Being gay != not having sex with women.
Being gay == having sex with men.
Er. Source, please? I've never encountered that one before.
Why then would we say GBLT if those who were Bi- fall under the category of Gay?
You are on slashdot, you are not gay or hetero.
Eunuch you probably would have noticed but the life style is much the same.
I don't think you can apply the same "Slashdot geeks don't get laid" to the gay male contingent. The dynamics don't work quite the same way.
Women have learned to withhold their consent to sex in order to broker power with males, and essentially reserve it much like doggy treats with the result that males compete to become the highest bidder in terms of fitness. (This in turn reduces the majority of women to the level of some hybrid prostitute-drug dealer.)
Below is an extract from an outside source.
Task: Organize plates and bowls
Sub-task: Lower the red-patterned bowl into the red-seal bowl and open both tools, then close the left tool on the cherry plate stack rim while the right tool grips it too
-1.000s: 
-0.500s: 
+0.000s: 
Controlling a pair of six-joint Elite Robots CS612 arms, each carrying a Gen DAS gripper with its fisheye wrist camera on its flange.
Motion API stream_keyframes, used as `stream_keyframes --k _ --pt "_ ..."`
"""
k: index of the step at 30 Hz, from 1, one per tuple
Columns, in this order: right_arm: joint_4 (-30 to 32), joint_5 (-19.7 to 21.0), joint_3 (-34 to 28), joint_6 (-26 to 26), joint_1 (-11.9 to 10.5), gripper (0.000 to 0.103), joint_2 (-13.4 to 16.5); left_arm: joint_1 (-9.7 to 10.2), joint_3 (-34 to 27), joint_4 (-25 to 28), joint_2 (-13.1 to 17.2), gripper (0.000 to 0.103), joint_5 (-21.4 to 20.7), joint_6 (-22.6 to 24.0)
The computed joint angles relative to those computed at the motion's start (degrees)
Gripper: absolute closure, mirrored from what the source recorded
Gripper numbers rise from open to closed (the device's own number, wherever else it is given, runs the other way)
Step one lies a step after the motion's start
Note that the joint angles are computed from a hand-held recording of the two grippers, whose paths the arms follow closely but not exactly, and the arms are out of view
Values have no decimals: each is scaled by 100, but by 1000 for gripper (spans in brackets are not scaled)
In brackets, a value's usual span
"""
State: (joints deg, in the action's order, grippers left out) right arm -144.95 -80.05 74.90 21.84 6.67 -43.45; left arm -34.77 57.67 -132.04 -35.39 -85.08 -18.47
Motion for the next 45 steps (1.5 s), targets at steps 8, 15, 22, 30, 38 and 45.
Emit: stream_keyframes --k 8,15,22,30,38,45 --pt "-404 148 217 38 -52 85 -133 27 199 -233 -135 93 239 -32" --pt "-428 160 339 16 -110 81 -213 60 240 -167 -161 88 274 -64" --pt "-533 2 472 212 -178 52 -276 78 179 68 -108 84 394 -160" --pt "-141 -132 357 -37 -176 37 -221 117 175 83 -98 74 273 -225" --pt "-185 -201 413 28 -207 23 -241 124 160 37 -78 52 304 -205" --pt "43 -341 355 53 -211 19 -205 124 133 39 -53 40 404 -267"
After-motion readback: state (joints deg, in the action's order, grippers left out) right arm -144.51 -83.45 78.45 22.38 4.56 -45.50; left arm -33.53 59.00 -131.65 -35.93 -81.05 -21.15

Men, however, can probably never learn to do this, and typically wouldn't condone such cruel ploys anyway. I've found they're nearly always down for it, particularly in a social niche that's being underserved by women. More often than not, even ostensibly "straight" guys start to get interested after a long enough dry spell. Hence, I tend to fare rather well generally, and in the geek communities particularly. I suspect this is rather common.
Why do women wear bras anyways? They don't need them.
I've always assumed it was to prevent them from slapping against their foreheads cartoonishly when running.
Thanks for reminding me that, being gay, I'm fortunate not to be living in the 1400's and fumbling around in the dark with those tricky codpieces.